As to the speeds vs. CPU formats, looks like PoCL doesn't vectorize, which is why sha512crypt-opencl and sha256crypt-opencl appear almost same speed. As long as vectorization is rarely beneficial on GPUs and we do also have CPU formats, we might not bother improving this, but we could use PoCL for testing.

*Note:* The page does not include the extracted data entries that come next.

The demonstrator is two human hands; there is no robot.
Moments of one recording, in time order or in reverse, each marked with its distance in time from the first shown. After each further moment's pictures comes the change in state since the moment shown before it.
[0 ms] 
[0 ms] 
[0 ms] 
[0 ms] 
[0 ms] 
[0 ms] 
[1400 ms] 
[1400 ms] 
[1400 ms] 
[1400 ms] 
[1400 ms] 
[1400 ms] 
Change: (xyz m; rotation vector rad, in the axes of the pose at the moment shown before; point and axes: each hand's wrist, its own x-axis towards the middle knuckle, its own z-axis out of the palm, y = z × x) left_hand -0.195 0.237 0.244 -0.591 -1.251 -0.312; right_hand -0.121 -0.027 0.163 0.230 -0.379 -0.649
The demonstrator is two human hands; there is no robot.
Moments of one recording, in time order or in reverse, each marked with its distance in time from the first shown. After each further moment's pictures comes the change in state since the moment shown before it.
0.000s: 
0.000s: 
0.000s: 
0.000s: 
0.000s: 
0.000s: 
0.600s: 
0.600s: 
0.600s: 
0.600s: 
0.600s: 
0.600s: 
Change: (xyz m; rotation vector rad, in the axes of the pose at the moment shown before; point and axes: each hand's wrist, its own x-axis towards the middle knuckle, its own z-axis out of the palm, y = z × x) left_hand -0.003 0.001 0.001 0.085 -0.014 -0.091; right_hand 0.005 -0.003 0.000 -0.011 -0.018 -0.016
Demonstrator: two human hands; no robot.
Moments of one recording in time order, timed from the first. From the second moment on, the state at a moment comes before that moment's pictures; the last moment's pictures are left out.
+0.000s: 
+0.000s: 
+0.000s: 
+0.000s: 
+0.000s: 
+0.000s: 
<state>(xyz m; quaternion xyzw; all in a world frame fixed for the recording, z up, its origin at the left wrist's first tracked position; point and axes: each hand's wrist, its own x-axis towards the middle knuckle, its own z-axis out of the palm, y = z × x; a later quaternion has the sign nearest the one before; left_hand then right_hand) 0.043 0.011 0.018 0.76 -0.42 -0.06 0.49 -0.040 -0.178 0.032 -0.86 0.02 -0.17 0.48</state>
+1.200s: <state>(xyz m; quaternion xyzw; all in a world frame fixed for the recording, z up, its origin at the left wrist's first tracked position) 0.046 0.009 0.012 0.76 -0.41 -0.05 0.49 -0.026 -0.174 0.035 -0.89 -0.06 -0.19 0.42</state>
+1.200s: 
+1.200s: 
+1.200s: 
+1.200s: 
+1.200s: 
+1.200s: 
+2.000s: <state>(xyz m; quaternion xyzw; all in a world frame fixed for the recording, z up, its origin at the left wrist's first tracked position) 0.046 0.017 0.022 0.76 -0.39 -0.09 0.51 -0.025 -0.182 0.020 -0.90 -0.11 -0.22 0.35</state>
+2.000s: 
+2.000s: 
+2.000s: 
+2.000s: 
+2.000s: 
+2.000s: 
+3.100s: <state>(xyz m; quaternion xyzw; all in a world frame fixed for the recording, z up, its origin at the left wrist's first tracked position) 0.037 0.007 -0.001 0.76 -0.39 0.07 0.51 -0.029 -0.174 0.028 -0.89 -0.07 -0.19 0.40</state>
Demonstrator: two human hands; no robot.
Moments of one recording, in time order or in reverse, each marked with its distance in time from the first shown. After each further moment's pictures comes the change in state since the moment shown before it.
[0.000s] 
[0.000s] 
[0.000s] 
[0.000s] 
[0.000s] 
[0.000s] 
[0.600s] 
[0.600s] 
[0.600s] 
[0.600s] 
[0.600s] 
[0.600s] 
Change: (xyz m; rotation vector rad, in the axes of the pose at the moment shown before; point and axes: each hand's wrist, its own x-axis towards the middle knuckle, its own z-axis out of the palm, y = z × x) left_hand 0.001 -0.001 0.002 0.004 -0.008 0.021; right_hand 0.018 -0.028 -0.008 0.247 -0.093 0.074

FWIW, we just got working GitHub CI for passwdqc today: https://github.com/openwall/passwdqc/pull/9
On the other hand, if you plan on having self-hosted runners, this would be an interesting approach.
Hi @claudioandre-br I am the creator of Cirun.io, "self-hosted runners" caught my eye.
FWIW I'll share my two cents. I created a service for problems like these, which is basically running custom machines (including GPUs) in GitHub Actions: https://cirun.io/
It is used in multiple open source projects needing GPU/custom machine support like the following:
It is fairly simple to setup, all you need is a cloud account (AWS or GCP) and a simple yaml file describing what kind of machines you need and Cirun will spin up ephemeral machines on your cloud for GitHub Actions to run. It's native to GitHub ecosystem, which mean you can see logs/trigger in the Github's interface itself, just like any Github Action run.
Also, note that Cirun is free for Open source projects. (You only pay to your cloud provider for machine usage)
Thanks @aktech.
I agree that it is a good option and would be economical for on-demand CI [1]. Anyway, since "we" already have on-premises hardware, I think a better approach would be to use self-hosted runners from GitHub Actions [2]. Also, I'm not sure we have funding to use a GPU on a cloud provider.
[1] Manual triggered:
on:
workflow_dispatch
[2] https://docs.github.com/en/actions/hosting-your-own-runners/about-self-hosted-runners
we just got working GitHub CI for passwdqc today: openwall/passwdqc#9
A newer revision of the above is now integrated in here via #5407. I think this is good enough to close this issue. There will always be room for improvement, such as adding OpenCL tests, but this issue is about the initial setup.
Some projects are moving from Travis CI to GitHub Actions, e.g. https://github.com/gost-engine/engine/pull/309/files
@claudioandre-br @magnumripper Should we?